*** Opening of Raw data ***

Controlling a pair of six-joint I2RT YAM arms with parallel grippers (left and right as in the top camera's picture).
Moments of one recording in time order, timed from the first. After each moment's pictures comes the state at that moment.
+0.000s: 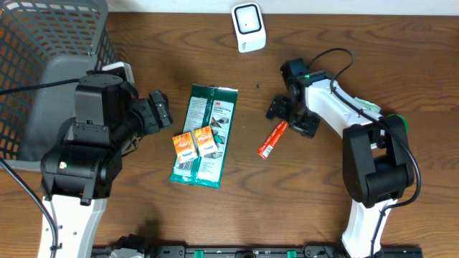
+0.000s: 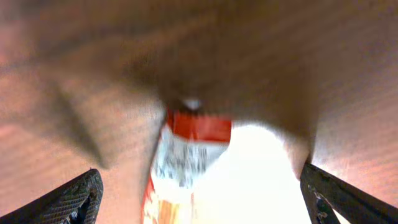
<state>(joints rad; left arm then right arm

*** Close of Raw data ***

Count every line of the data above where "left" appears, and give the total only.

2